WHAT YOU ARE ASKED TO DO
Could you output each line of the data that follows exactly?
** Opening EXERCISE DATA block **
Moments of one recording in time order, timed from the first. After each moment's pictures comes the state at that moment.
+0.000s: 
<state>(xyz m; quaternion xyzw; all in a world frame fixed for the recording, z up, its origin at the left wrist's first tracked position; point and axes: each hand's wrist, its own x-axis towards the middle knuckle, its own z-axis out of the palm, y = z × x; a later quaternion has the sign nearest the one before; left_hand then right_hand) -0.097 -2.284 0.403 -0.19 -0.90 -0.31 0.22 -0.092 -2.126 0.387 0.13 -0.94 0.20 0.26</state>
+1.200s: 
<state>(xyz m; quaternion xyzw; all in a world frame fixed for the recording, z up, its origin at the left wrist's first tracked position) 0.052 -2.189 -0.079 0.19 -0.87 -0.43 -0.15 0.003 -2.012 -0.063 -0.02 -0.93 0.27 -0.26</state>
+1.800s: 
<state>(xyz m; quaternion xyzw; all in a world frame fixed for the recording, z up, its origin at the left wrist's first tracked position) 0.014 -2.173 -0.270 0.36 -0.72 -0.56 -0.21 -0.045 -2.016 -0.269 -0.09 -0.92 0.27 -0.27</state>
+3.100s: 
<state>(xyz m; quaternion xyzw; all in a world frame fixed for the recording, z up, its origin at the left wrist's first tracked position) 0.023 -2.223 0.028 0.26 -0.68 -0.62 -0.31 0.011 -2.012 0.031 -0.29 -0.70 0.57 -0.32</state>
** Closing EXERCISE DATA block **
OUTPUT FOR THIS EXERCISE
Moments of one recording in time order, timed from the first. After each moment's pictures comes the state at that moment.
+0.000s: 
<state>(xyz m; quaternion xyzw; all in a world frame fixed for the recording, z up, its origin at the left wrist's first tracked position; point and axes: each hand's wrist, its own x-axis towards the middle knuckle, its own z-axis out of the palm, y = z × x; a later quaternion has the sign nearest the one before; left_hand then right_hand) -0.097 -2.284 0.403 -0.19 -0.90 -0.31 0.22 -0.092 -2.126 0.387 0.13 -0.94 0.20 0.26</state>
+1.200s: 
<state>(xyz m; quaternion xyzw; all in a world frame fixed for the recording, z up, its origin at the left wrist's first tracked position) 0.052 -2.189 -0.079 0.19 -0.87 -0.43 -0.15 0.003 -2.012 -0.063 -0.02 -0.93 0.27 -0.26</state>
+1.800s: 
<state>(xyz m; quaternion xyzw; all in a world frame fixed for the recording, z up, its origin at the left wrist's first tracked position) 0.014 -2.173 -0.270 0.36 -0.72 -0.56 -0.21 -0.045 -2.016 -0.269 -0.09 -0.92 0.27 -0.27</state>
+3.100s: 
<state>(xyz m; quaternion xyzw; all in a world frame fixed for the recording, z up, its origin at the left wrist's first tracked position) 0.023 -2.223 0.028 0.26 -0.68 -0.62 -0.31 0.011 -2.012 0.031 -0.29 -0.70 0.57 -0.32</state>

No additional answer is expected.